Ryder would have normally grinned at the banter, but he couldn’t get past the bruises and scratches on Violet. Violet had been there for Ryder when he had no one. She’d held him when he needed support. He’d greedily taken it and then yelled at her when he was finished. The whole thing caused Ryder to feel claustrophobic.
“Would you excuse me? I’m just going to use the men’s room.” Ryder slid his chair back.
“I can show you where it is.” Violet slid her chair back, but he stopped her. He needed a moment to himself.
“I saw it earlier. I’m okay.”
His stride couldn’t carry him away fast enough. Once inside Violet’s suite, he headed straight to the bathroom he’d seen in her bedroom. There was a bathroom in the hall, but he didn’t even register it. Ignoring the bed where Joel made love to Violet, and their kid’s photos on the dresser, Ryder shut the door and let out the breath that had been suffocating him. He sucked in fresh air and the smell of Violet filled his lungs.
Ryder splashed his face with cold water and let it air dry as he hung his head over the sink. One of the double sinks. One Joel’s. One Violet’s.
Ryder looked up at the marble backsplash, the white makeup bag on the counter, toothbrush sitting on a charger and a basket of jewelry, Ryder realized he was using Joel’s sink.
He pushed away.
Was he jealous? Of Joel?
If Violet was still in love with Joel, then yes, he was jealous. He’d left the table needing a break to settle his constricting chest, and now the compression was growing worse. The bathroom was closing in on him more with each new realization.
Ryder could try to blame his new discovery on his lack of sleep, or the stress of losing his dad, or the sudden confession of Violet’s feelings, but the evidence was clear. The very first moment of his interaction with Violet, was because of Joel. She’d initiated sex with Ryder, which had been incredible, minutes before a meeting with Joe
l and his fiancée. What other reason could Violet have, than the obvious...she was still in love with Joel.

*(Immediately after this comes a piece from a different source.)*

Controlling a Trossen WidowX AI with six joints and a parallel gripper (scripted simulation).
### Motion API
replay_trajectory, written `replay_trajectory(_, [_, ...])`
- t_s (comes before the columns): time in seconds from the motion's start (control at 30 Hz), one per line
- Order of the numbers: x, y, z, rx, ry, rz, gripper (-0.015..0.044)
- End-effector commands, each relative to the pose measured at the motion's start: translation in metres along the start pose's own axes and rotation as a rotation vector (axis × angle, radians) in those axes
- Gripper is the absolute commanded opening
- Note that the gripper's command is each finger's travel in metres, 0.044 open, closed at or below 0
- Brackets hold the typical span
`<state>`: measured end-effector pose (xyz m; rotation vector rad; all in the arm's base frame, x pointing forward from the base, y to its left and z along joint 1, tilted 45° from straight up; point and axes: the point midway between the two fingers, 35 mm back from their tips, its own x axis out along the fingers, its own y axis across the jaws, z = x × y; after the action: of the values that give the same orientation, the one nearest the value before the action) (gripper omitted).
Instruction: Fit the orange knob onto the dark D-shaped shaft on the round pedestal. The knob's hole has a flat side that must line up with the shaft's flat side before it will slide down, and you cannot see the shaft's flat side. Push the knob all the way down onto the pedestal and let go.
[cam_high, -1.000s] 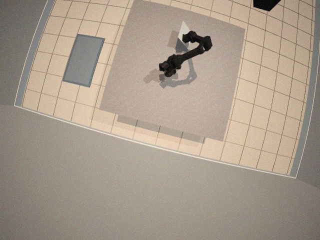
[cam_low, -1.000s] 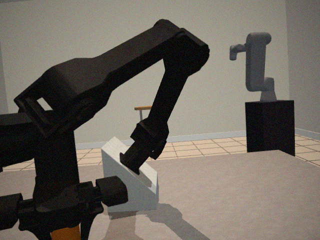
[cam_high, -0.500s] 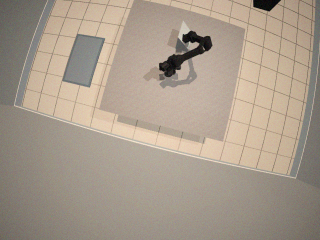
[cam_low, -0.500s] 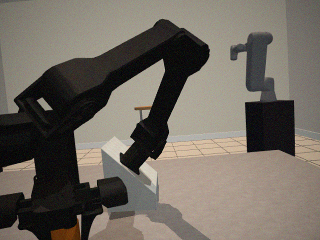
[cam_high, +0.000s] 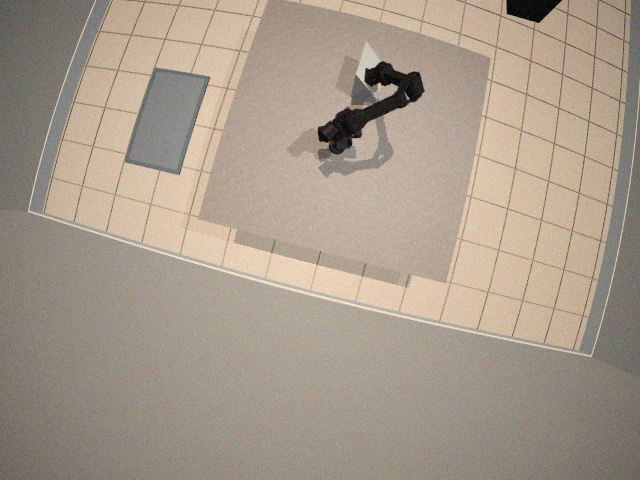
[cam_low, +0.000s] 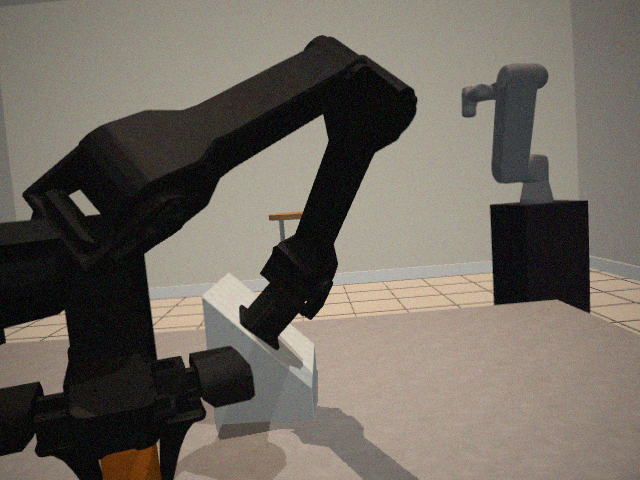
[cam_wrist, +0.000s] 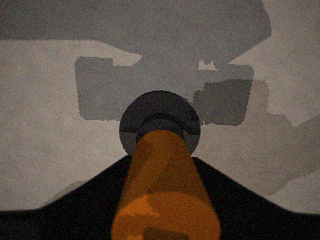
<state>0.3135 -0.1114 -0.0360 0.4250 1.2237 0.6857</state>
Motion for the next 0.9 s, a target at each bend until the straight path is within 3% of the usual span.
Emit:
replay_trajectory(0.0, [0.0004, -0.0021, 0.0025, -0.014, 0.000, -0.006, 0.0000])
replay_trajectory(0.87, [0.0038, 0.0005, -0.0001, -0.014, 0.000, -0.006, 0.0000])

Why hadn’t he seen this before coming here?
Ryder closed his eyes.
What was he doing here?
Joel and Violet had children together. Two. They’d had a life. In this suite. In this resort. And Joel was so damn flip-floppy, that he could decide on a whim to get Violet back. Ryder had nothing in comparison to offer Violet. Joel was the father of her children.
The more Ryder tried to convince himself differently, the more points Joel gained. This would never work. He needed to get the hell out of here.